Speaking of negative aspects of the buffalo business, Frasier said that buffalo are more expensive to raise and can increase handling costs by as much as 30 percent over cattle. However Frasier believes that the benefits and potential revenue far outweigh the costs.
He said, “Young fed bulls are at $3.90 per pound at hhw (hot hanging weight) with calves at $2.50 to $3.50 live weight. Cull or burger cows & bulls are at $2.50 - $3.10 per pound hhw.”
“Therefore a full load of 45 head of fed bulls weighing 1,150 pounds each can bring over $130,000.”
The future is more promising now for the once dying breed and there are now over 1,000 members of the national Bison Association in all 50 states and 10 foreign countries whose determined mission is to ‘bring together people to celebrate the heritage of the American symbol.’
Natural selection and the bison’s adaptability in extreme environmental conditions helped as the endangered species struggled to return.
“The buffalo thrive on the natural grasses of America and can adapt to extreme conditions unlike many domesticated breeds,” he said.
“I am in no way saying that cattle are bad,” Frasier said in a recent interview, “I’m just saying that bison are good and that the beef industry has become our friendly big brother. We just want to be an alternative for consumers and work to correct misconceptions about the bison that have existed because of myths and misunderstandings for many years.”
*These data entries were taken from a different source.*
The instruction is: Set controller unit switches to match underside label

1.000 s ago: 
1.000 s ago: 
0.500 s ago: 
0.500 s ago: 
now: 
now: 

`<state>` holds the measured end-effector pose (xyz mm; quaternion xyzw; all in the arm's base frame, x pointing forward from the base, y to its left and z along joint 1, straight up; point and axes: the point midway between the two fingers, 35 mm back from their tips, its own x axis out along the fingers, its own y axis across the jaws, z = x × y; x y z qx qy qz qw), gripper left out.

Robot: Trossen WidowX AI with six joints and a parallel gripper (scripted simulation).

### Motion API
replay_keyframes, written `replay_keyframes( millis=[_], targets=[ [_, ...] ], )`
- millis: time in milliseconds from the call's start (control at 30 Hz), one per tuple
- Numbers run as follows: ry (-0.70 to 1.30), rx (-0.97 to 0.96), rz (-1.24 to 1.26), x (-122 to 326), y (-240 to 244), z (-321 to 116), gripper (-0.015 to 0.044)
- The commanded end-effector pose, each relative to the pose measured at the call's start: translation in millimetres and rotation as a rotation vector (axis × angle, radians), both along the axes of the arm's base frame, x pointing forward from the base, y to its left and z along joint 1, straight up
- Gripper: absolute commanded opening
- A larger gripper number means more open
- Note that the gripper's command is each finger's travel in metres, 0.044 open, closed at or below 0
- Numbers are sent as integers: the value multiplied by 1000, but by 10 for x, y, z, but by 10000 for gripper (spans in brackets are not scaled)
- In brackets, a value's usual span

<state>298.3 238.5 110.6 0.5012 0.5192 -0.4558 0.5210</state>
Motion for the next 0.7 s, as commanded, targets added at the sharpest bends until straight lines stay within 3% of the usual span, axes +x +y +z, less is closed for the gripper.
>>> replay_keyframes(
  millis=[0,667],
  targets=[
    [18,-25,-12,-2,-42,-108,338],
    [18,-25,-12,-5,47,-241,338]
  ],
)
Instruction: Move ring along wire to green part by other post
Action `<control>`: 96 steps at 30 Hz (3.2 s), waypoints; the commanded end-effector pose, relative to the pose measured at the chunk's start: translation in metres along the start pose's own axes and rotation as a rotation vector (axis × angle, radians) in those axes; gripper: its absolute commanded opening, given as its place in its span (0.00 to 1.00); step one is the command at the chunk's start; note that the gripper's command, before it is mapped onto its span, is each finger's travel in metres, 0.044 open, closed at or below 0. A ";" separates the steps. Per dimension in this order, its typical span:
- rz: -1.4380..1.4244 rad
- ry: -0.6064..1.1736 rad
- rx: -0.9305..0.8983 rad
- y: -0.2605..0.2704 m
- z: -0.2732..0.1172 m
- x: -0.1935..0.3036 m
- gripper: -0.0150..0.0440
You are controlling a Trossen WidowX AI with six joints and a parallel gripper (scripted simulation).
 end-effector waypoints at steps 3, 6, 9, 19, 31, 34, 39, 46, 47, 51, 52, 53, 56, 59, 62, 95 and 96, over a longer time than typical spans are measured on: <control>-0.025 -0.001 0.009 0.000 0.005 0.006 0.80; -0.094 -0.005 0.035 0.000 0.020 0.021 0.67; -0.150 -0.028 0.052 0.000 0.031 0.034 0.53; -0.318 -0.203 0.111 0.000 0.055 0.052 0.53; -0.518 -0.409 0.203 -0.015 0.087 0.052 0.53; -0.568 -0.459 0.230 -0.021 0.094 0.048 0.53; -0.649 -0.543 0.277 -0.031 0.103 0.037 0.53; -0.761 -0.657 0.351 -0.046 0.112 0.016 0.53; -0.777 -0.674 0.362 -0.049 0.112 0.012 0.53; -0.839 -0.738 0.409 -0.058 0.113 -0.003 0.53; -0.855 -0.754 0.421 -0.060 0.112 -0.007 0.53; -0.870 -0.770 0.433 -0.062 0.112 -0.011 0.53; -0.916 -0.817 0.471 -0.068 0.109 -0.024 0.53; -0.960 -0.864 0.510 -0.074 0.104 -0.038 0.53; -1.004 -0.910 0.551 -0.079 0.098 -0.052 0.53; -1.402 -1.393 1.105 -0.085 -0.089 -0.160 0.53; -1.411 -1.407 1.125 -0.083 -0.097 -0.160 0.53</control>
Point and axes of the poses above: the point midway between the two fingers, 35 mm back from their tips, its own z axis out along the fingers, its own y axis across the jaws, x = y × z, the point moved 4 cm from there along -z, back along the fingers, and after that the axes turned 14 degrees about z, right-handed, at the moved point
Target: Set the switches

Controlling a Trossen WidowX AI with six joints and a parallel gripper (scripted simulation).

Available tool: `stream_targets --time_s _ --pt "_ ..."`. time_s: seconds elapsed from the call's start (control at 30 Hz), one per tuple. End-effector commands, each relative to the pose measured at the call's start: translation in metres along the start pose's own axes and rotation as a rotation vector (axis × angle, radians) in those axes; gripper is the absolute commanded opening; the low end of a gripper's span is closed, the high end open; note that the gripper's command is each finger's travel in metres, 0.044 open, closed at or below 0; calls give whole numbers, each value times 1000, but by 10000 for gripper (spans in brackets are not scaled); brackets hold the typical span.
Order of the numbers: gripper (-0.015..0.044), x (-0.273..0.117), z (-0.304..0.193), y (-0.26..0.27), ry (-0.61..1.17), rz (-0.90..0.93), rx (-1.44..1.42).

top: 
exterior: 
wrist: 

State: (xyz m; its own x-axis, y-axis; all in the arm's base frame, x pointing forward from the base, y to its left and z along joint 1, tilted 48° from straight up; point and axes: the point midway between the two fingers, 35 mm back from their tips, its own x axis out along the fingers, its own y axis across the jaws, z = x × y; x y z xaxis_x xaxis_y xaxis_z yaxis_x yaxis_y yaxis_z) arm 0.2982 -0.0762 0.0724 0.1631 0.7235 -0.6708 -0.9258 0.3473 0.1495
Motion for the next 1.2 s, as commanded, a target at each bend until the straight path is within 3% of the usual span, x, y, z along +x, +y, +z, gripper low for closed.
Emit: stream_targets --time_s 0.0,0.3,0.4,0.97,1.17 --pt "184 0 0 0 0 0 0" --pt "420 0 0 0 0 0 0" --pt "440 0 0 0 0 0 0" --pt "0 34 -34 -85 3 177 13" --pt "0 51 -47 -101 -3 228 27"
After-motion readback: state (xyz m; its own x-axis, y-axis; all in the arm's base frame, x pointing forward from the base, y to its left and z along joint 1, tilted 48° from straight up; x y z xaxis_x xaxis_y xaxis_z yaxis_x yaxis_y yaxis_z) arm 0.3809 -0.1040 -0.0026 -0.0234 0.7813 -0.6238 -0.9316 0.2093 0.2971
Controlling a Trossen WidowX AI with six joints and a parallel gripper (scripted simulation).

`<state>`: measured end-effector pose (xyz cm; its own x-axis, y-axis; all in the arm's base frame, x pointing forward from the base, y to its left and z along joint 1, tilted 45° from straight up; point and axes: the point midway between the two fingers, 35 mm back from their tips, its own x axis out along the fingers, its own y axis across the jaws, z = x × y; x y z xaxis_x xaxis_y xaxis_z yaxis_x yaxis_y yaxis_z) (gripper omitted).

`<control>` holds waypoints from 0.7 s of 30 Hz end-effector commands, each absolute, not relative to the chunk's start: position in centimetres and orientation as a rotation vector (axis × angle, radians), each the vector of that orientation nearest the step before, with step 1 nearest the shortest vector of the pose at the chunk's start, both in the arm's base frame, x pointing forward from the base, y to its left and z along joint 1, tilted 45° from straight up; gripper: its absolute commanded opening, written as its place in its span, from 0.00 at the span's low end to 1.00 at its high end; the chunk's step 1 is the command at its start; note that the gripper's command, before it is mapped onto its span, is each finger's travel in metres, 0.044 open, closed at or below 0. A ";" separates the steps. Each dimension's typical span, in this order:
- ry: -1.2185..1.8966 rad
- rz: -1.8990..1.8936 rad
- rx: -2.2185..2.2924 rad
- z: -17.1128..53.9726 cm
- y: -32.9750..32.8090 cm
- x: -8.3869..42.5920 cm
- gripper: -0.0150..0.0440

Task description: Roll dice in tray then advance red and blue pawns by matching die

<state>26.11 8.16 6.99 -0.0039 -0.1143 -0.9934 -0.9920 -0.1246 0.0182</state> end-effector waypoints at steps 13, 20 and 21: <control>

Tim has also worked on Texas state bison legislation during the 83rd legislature resulting in Texas bison having protection under the estray law which makes county sheriff offices responsible for rounding up estray livestock and keeping the animals until they can be returned to their owner, auctioned or otherwise disposed of. Also included in the legislation was Concurrent Senate Resolution 20 which makes ‘Texas Bison Week’ official through the year 2022.
He continued, “In May, members of the Texas Bison Association gathered at the Capitol in Austin along with Sen. Craig Estes, Rep. Doc Anderson and Governor Perry along with Bree Worthington and Miko the buffalo for the history making ceremony as Resolution 20 was signed into effect.”
“Texas bison is a growing business,” Tim said. “In Texas there are over 600 bison herds, more than any other state. Today there are over 400,000 American buffalo grazing on lands across the United States and Canada.”
Tim continued, “Although Texas has the most herds, it only ranks fourth in commercial sales but I can see Texas becoming number one in the next few years.”
Frasier sees the key to making buffalo more popular is identifying its benefits to the consumer and hopes to see national legislative action making the buffalo the national mammal of the United States of America.